PS I have both iText in action books
CLARIFICATION 3/5/2014
What I was calling 'bookmarks' are really Chapter class entities that are inserted into sections of the 3 documents as they are being created.
After saving the 3 documents, PdfReader is used to open each and PdfCopy is used to put them into a new, final document.
I get the data from the Chapters, which creates the 'bookmarks' on the left side of the Pdf reader used by the user, e.g. Acrobat Reader.
int thisPdfPages = reader.getNumberOfPages();
reader.consolidateNamedDestinations();
java.util.List<HashMap<String, Object>> bookmarks = SimpleBookmark.getBookmark(reader);
if (bookmarks != null) {
if (pageOffset != 0) {
if (debug3) auditLogger.log("Shifting pages by " + pageOffset );
SimpleBookmark.shiftPageNumbers(bookmarks, pageOffset, null);
}
masterBookmarks.addAll(bookmarks);
}
for (int i = 0; i < thisPdfPages;) {
page = copy.getImportedPage(reader, ++i);
stamp = copy.createPageStamp(page);
// add page numbers
ColumnText.showTextAligned(stamp.getUnderContent(), Element.ALIGN_CENTER, new Phrase(String.format("page %d of %d", start + i, totalPages)), 297.5f, 28, 0);
stamp.alterContents();
copy.addPage(page);
}
PRAcroForm form = reader.getAcroForm();
if (form != null) {
copy.copyAcroForm(reader);
}
When analyzing the data I have 2 documents open, a base document which contains all the details and a summary document which contains notable events over some thresholds.

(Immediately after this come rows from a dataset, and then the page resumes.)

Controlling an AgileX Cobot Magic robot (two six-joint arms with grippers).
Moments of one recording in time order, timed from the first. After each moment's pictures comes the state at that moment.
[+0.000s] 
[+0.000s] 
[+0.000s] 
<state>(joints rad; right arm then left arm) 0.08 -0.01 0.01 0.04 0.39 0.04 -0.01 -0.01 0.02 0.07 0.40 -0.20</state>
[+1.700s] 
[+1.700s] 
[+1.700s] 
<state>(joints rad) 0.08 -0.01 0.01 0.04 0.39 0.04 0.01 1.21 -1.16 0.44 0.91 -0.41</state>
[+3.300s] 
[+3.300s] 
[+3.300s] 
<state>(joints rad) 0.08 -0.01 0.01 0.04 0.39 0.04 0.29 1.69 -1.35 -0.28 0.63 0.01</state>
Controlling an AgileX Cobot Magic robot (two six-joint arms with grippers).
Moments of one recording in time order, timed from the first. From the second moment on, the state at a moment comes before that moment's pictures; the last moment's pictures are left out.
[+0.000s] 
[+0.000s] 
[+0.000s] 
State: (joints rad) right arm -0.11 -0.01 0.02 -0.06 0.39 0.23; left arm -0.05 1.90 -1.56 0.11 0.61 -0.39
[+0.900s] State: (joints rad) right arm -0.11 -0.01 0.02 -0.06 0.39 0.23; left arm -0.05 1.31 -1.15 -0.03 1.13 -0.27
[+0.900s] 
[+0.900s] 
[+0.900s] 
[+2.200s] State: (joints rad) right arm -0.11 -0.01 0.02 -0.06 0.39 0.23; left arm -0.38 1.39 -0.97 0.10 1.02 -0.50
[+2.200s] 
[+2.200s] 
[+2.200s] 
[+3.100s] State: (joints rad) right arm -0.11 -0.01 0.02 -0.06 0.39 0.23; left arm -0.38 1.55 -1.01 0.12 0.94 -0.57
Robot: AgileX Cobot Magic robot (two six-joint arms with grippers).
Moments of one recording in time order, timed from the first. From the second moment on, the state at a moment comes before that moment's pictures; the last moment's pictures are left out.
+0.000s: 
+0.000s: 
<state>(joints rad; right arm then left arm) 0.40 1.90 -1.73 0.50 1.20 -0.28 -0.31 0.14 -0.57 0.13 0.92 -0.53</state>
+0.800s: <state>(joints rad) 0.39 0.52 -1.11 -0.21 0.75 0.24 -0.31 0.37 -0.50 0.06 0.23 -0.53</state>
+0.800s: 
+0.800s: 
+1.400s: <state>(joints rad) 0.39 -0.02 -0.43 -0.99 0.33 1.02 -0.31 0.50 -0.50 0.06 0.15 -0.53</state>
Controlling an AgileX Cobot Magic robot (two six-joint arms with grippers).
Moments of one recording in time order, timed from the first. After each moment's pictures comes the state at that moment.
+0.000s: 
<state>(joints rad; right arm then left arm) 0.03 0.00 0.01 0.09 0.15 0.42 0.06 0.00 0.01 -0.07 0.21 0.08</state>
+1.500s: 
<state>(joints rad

//NOTE section is part of the 'body' document
//NOTE summaryPhrase is a part of the 'summary' document
String linkName = "summaryPf_" + networkid ;
//create Link target
section.add(new Chunk("CHANGE TO EMPTY STRING WHEN WORKING").setLocalDestination( linkName ));
//create Link
Chunk linkChunk = new Chunk( "[Link] " );
Font linkFont = new Font( regularFont );
linkFont.setColor(BaseColor.BLUE);
linkFont.setStyle( Font.UNDERLINE );
linkChunk.setFont( linkFont );
boolean useLocal = true;
// both local and remote goto's fail
if (useLocal) {
linkChunk.setLocalGoto( linkName);
} else {
// all permutations of setting filename fail,
// but it does bring up a permissions dialog when the link is clicked.
//String remotePdfName = "file://./" + pdfReportName ;
//String remotePdfName = "file://" + pdfReportName ;
//String remotePdfName = "file:" + pdfReportName ;
String remotePdfName = pdfReportName ;
linkChunk.setRemoteGoto( remotePdfName, linkName);
}
// add link to summary document
summaryPhrase.add( linkChunk );
summaryPhrase.add( String.format("There were %d devices with ping failures", summaryCount));
summaryPhrase.add( Chunk.NEWLINE );
}
If I use setLocalGoto, when you click the link in the final document you goto the first page.
If I use setRemoteGoto, a dialog ask permission to go to a document, but the document fails to open, tried several permutations on filename.